The Trump administration will not be able to avoid these facts when creating its plan to get to 40% nutrient reduction, said Gail Hesse, head of the National Wildlife Federation's Great Lakes program. “There's no way to achieve those targets without putting restrictions on agriculture in the western basin,” she told Bloomberg.

With the recent deregulatory push undertaken by EPA, it might seem as though the agency will have little appetite to take measures that dictate to farmers when and how they can apply fertilizer, Bloomberg says. The new administration has consistently staked out pro-business positions on nearly every environmental issue.
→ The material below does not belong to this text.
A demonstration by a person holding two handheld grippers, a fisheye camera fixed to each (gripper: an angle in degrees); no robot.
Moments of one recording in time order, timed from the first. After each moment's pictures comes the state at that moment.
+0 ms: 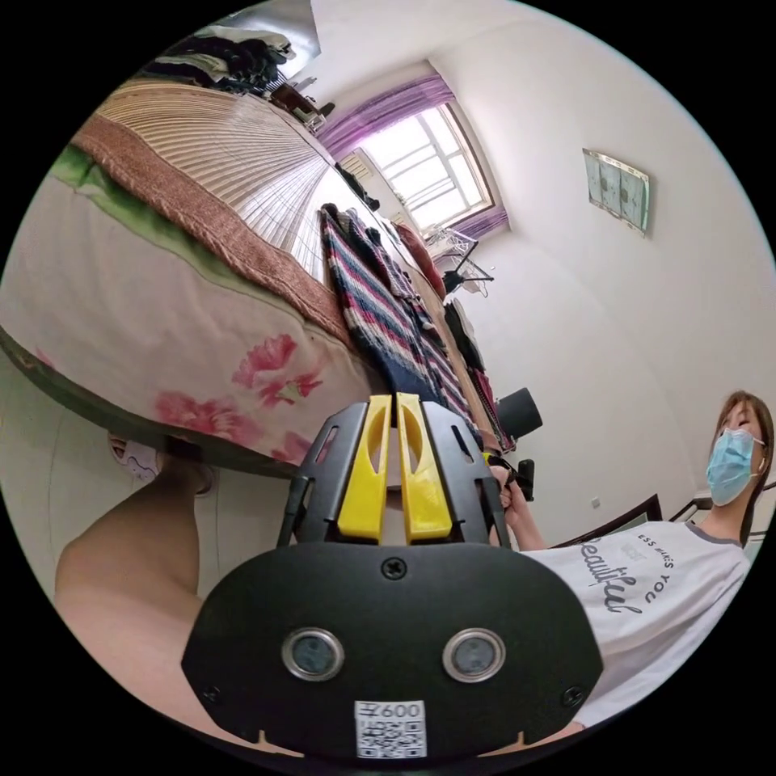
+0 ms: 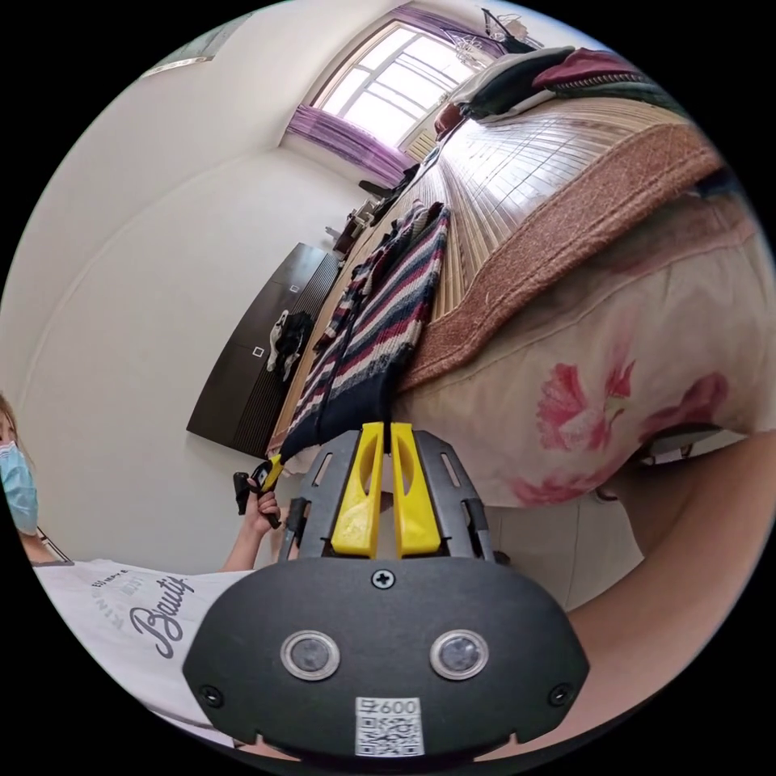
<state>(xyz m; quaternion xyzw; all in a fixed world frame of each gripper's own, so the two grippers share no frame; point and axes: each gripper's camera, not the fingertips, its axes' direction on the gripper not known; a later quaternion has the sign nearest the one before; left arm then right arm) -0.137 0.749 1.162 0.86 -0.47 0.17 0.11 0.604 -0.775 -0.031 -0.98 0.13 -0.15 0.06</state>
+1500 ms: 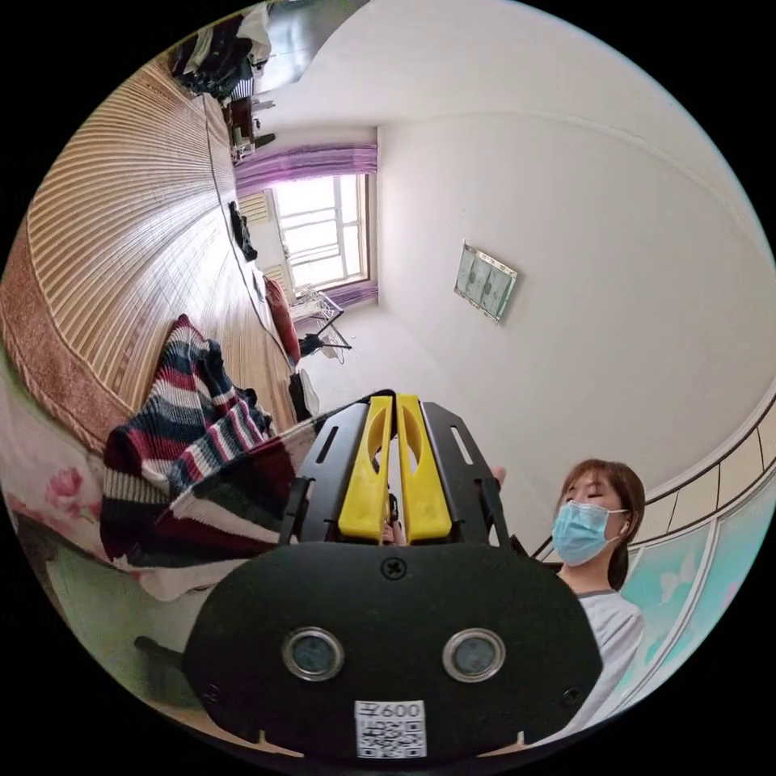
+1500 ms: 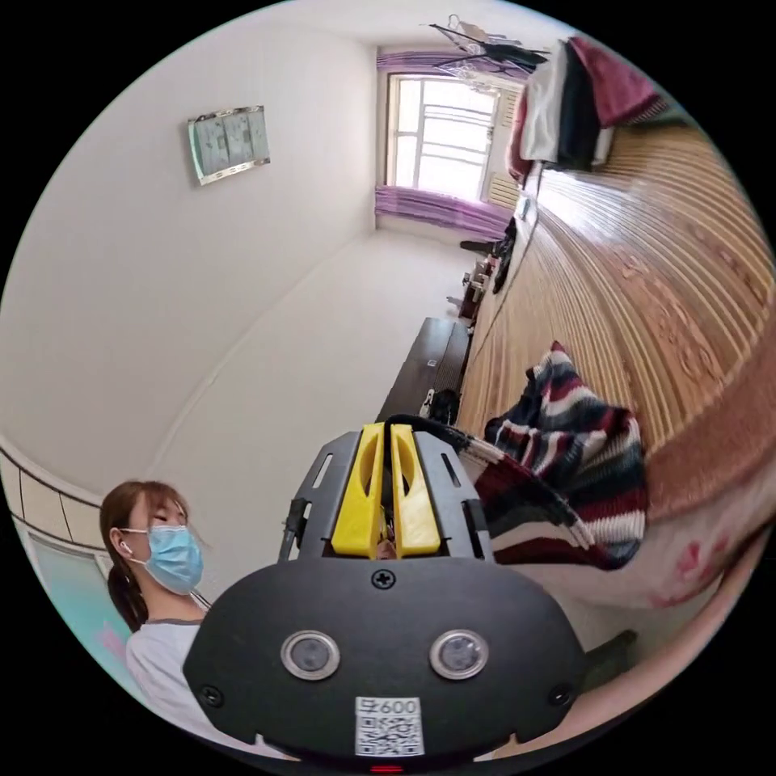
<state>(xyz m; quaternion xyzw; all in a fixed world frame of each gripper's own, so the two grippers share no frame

Bloomberg notes that EPA's Pruitt received three standing ovations when he spoke at an American Farm Bureau Federation conference shortly after taking office.

However, there is no evidence thus far that EPA is abandoning the Lake Erie agreement. Wendy Carney, a deputy director in the EPA's Great Lakes regional office, said the agency is collaborating with the five states in the Lake Erie watershed to come up with an action plan. She said they are on track to release a draft version this summer and then finalize it before the end of this year, several months ahead of schedule. “Agricultural runoff is the top priority for management efforts, particularly in the Maumee River basin,” Carney told Bloomberg in a recent email.

So, there is little doubt that EPA is considering just how to apply its no-regulation policy to the Lake Erie watershed, but also that residents sensitive to the region’s long-standing water quality problems are also following development there very closely—and that the coming fight likely will be controversial and long lived. This certainly is a battle producers will need to watch closely as it proceeds, Washington Insider believes.